Secondo punto, il problema della produzione delocalizzata. La ragione per cui i negozi possono vendere tali vestiti a poco è perchè questi vengono prodotti oltreoceano a  basso costo. Fino al 1997, il 50% dei vestiti indossati dagli Americani erano ancora made in the U.S. Oggi soltanto il 2%; e tuttavia, il tasso di disoccupazione è più alto che mai. Secondo Cline, se gli Americani spendessero l'1% delle loro entrate disponibili per i prodotti nazionali, ciò creerebbe 200,000 nuovi posti di lavoro ogni anno. Ma siamo troppo attaccati ai prezzi bassi per desiderare di pagare di più per la produzione nostrana, e rivenditori locali e designer più piccoli non hanno proprio i mezzi per competere con quei prezzi.

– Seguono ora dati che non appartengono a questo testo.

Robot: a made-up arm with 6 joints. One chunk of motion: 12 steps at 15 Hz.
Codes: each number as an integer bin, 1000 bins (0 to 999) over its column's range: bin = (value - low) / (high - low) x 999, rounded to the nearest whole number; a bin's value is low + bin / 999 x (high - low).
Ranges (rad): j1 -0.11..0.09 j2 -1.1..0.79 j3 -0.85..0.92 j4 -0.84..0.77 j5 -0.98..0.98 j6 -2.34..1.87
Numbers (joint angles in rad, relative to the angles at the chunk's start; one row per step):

Terzo, le fabbriche di vestiti sono luoghi orrendi dove spesso gli operai guadagnano meno del salario minimo.
Sono essenzialmente schiavi dell'industria, senza possibilità di guadagnare abbastanza per dar da mangiare alle loro famiglie e pagare l'affitto, lasciati da soli nel mettere qualcosa da parte per il futuro o per l'istruzione dei loro figli. Ma le imprese non aumentano gli stipendi perchè i consumatori non vogliono pagare di più per i vestiti. È un circolo vizioso.

Il libro mi fa essere felice di vivere in una piccola città in cui ci sono pochi grandi negozi, il che rende più semplice evitare la tentazione di comprare. Spiega anche le esperienze frustranti che ho avuto spesso con i vestiti - jeans strappati la prima volta che li ho messi, magliette che si sformano, tessuti che si infeltriscono, scarpe che stazionano permanentemente nella scarpiera perchè troppo scomode da indossare ecc. Mi sono davvero sentita meglio dopo aver saputo che si tratta di una questione di qualità e che non è detto che debba sempre essere così.
Ho apprezzato la proposta di Cline per un movimento  "vestiti slow" (simile allo slow-food). Le persone hanno bisogno di disintossicarsi dalla dieta fast fashion. La soluzione è sia iniziare ad investire nell'abbigliamento ideato e realizzato localmente ( sì, investire - perchè si tratterà di una maggiore spesa economica, ma sarà probabilmente molto più bella, che si indossa meglio e più durevole), o iniziare a cucire, rammendare, e reinventarsi i vestiti da soli. Mi piace soprattutto quest'ultima idea, anche se non  so nulla di cucito. Saper cucire è favolosamente liberatorio e utile, proprio come saper cucinare.
 Raccomando questo libro,  ma dovete essere preparati ad iniziare a guardare le etichette dei capi,  i tessuti e gli stili sotto una nuova inquietante luce.